Danielle, Noel’s sister, stayed with us the weekend before Ellen’s baptism. When she arrived we were 80% done with baseboard installation and 50% done with baseboard painting. Danielle was supposed to head to California in between her work trip to Denver and Ellen’s baptism, but her trip got cancelled because of Coronavirus. Danielle and Jessie, Noel’s cousin, came and helped us do all final prep (washing floors, moving furniture, etc) the evening of March 4th. Our first round of visitors arrived the next day and we were as ready as we were going to be.

Before and Afters

Now the fun part, the before and afters. (You can see expanded pictures by clicking on them.)

I always hated the color of the hallway. It was this light mauve. Now it’s a brighter, lighter shade. (Painting that high ceiling was super fun by the way. We don’t have any pictures of me on the ladder with a long handled roller, but just imagine.) We still need to redo the stairs, but we decided months ago there was no way that was going to happen before Ellen’s baptism.

The angles are different, but you get the idea on the hallway.

The office/Sewing room isn’t completely done, but it’s workable which is important in our new work from home era.

The guest bedroom has gone through a few updates over the years. In 2015 we painted it after some flood damage. In 2016 we got new furniture and decorated a bit more because this room became our bedroom while we cared for Glenna, but we didn’t take any pictures at that point.

A look at the far end of the TV/Recreation room. Sign from my brother-in-laws Etsy shop.

This next evolution is probably my favorite.
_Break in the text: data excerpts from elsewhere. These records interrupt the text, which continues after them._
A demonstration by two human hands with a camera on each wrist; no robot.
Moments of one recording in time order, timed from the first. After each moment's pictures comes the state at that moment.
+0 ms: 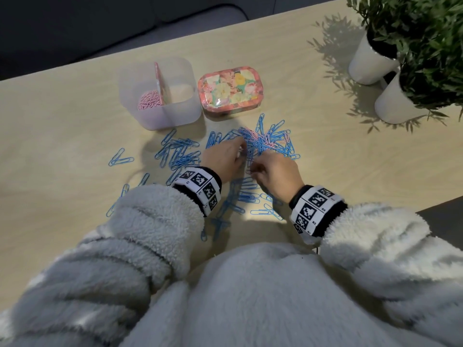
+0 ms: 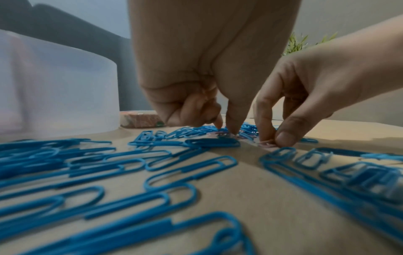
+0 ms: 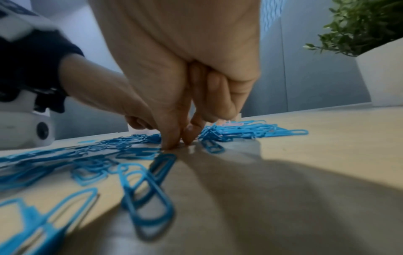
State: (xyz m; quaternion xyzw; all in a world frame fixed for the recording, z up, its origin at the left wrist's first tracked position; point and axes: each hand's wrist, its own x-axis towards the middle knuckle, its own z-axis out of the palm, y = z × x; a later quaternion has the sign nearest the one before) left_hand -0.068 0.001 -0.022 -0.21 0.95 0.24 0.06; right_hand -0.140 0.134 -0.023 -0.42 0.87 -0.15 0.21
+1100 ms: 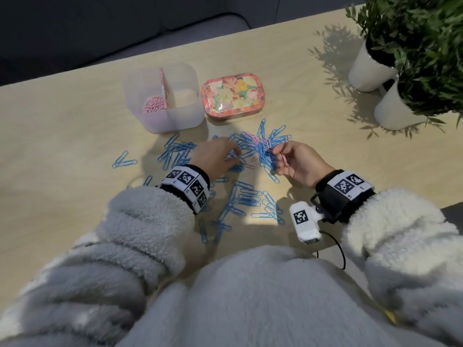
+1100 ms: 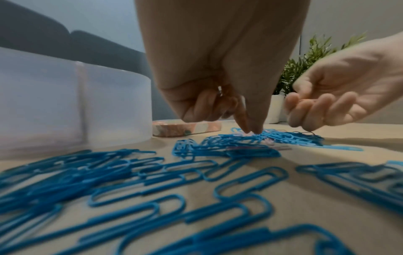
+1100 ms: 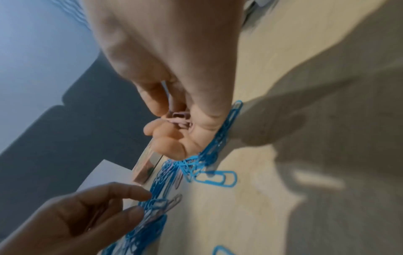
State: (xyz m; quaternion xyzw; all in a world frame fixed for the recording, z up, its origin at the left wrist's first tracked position) left_hand -0.059 -0.025 -0.014 -0.18 0.95 0.23 0.07; right_hand -0.189 0.133 -0.008 0.05 0.64 -0.56 0.52
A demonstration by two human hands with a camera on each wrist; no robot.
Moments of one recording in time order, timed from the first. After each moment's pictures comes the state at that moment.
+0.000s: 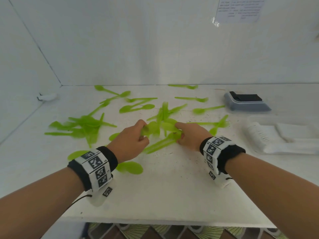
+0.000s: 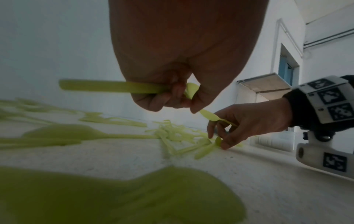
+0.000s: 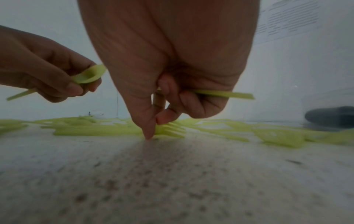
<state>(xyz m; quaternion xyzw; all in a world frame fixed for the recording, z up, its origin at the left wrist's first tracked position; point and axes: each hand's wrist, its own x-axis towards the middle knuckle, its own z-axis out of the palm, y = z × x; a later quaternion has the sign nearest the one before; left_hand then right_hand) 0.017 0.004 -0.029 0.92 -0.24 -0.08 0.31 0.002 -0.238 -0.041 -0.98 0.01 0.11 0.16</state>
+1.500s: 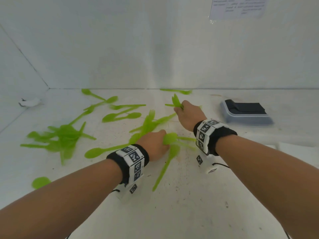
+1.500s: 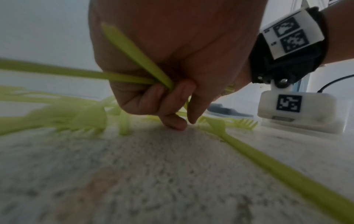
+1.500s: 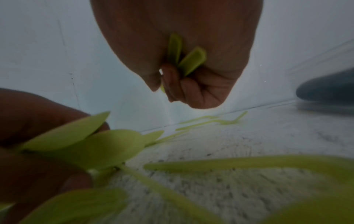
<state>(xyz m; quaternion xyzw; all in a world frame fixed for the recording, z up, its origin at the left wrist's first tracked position) 0.075 -0.143 -0.050 0.95 -0.21 -0.17 0.14 0.111 -0.320 -0.029 -0.94 0.09 0.01 0.33</state>
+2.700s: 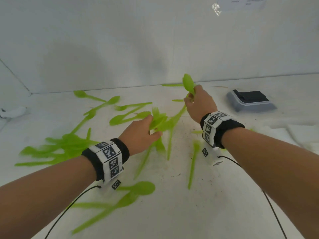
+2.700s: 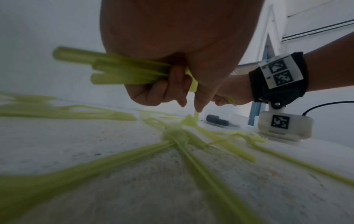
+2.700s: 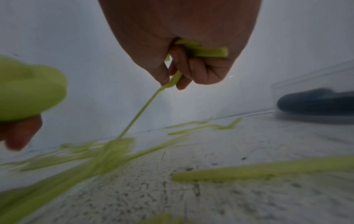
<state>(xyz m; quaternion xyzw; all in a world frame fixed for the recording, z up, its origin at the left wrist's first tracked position) 0.128 -0.034 -0.039 0.92 -0.28 -0.12 0.26 0.125 -0.273 -0.024 -0.92 0.19 -0.15 0.30</state>
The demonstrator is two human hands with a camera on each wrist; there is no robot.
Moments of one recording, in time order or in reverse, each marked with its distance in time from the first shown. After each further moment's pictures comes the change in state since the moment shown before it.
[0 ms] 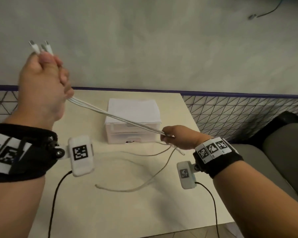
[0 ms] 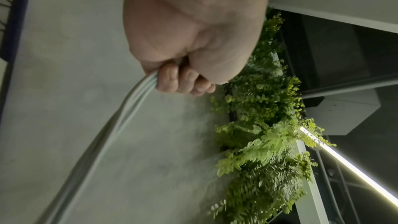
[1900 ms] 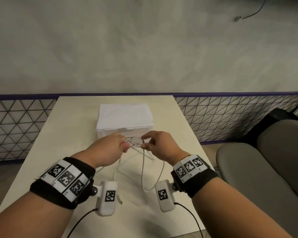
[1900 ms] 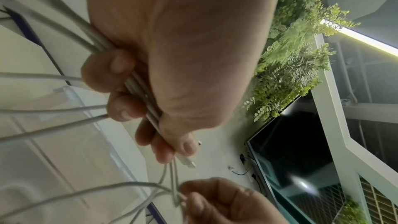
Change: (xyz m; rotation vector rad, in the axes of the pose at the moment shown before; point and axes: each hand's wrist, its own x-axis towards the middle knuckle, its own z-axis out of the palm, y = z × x) left_hand -0.079 -0.099 0.052 1.246 -1.017 -0.109; right_hand 0.014 -0.023 0.038 0.373 0.363 0.087
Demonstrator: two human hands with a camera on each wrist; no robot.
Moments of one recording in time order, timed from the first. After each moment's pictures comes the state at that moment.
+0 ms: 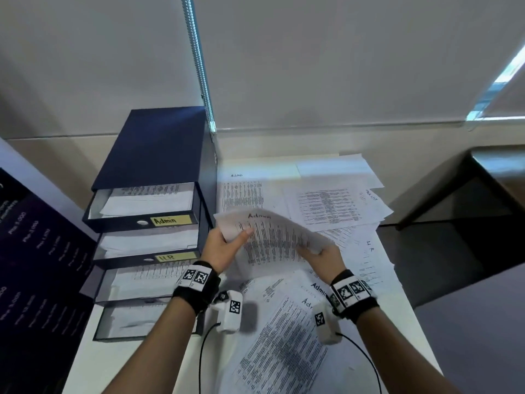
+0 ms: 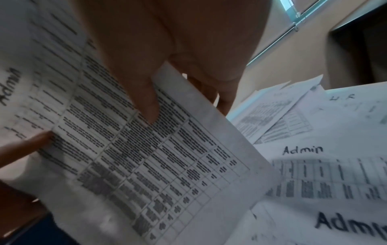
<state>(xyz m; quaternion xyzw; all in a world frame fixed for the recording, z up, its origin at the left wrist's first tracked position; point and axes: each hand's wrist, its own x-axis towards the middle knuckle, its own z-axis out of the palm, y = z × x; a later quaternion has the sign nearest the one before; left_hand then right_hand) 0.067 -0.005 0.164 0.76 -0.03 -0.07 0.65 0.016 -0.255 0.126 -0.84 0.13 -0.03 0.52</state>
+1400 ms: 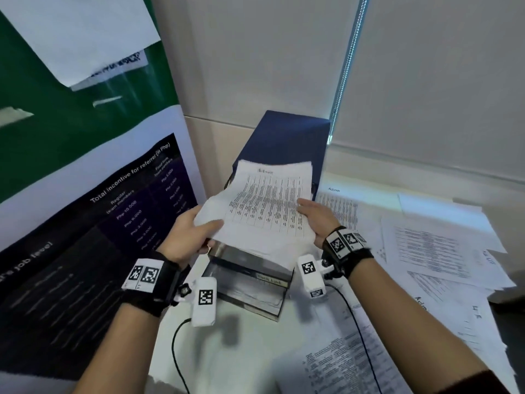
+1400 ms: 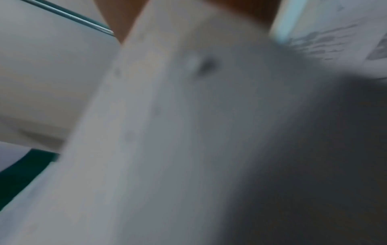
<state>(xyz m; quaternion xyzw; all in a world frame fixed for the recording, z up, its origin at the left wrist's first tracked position) -0.029 0.249 0.270 0.72 0.13 -0.02 0.68 0.095 -0.003 0.239 -0.72 0.07 0.22 0.65</state>
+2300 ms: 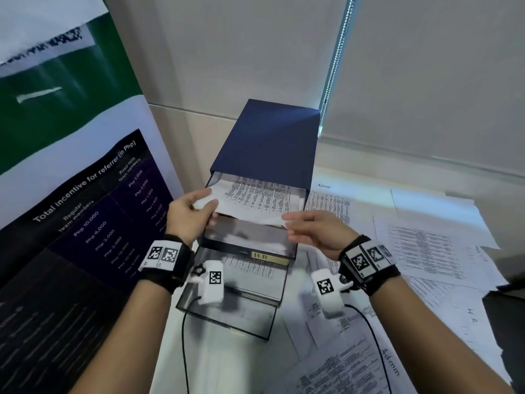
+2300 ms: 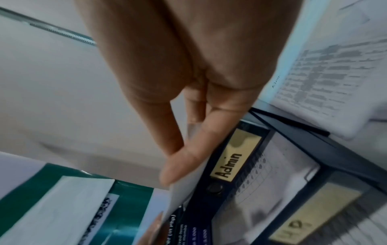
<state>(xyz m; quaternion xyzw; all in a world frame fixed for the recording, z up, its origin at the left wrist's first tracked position) 0.105 0.253 0.207 0.74 0.22 0.11 0.63 0.131 -0.027 0.237 -0.62 0.06 0.32 0.71</state>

We’ve come a long way since the patio furniture days. The hoop art was made by my sister who also has an Etsy shop.

We still need to add a few finishing touches (some prints, maybe a rug) and of course finish the stairs. There were a few times we though about just filling in the basement with cement, but I suppose I’m glad we persevered as it looks really nice now. So far, the cat hasn’t peed on anything and even if he did the floor is waterproof which is a nice feature. I’m pretty sure he’s one of the most expensive shelter cats ever though. Knock on wood (not the flooring, it’s fake), the basement doesn’t require any more unexpected remodeling for a LONG time.